## [What the task asks]
Make an exact copy of the lines from the one holding "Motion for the" through the last line of the material, and output nothing else.

## [Supplied information]

:::::

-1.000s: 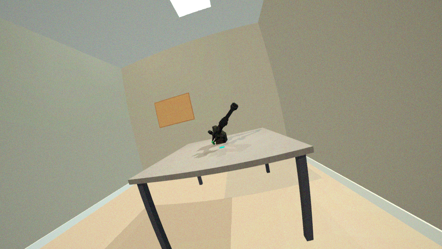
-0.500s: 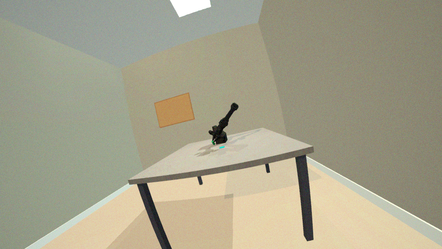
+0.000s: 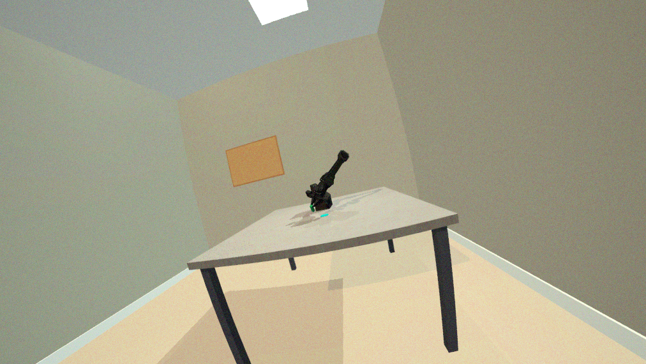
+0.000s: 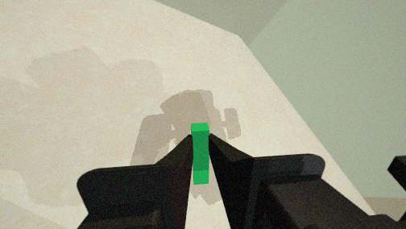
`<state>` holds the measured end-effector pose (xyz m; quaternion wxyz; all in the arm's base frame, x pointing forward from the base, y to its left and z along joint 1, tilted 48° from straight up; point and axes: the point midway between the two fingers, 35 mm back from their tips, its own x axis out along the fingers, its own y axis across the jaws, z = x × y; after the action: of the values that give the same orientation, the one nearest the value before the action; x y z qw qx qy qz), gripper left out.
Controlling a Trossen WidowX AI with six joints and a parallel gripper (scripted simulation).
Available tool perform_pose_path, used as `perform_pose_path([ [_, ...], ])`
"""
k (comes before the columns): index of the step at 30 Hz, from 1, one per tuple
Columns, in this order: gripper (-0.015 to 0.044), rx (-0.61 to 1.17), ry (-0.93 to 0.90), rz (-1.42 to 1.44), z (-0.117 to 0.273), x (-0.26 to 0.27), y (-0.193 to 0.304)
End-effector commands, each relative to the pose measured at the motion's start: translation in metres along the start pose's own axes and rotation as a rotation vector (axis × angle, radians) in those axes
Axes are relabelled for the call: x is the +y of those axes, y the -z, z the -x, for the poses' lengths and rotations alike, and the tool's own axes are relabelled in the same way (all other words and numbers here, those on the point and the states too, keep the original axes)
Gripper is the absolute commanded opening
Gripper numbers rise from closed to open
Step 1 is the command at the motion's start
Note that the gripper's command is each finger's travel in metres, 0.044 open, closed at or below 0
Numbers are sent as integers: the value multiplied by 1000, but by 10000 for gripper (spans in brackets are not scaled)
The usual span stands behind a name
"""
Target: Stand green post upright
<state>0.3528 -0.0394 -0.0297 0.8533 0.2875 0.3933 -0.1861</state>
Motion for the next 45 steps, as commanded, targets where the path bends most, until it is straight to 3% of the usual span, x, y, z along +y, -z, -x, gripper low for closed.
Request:
perform_pose_path([
  [1, 23, -27, 0, -14, 3, 0, -1],
  [45, 23, -308, -54, -146, 32, 7, -6],
])
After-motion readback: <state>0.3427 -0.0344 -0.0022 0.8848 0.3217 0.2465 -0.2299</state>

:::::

## [Task solution]
Motion for the next 45 steps, as commanded, targets where the path bends most, until it is straight to 3% of the usual span, x, y, z along +y, -z, -x, gripper low for closed.
Request:
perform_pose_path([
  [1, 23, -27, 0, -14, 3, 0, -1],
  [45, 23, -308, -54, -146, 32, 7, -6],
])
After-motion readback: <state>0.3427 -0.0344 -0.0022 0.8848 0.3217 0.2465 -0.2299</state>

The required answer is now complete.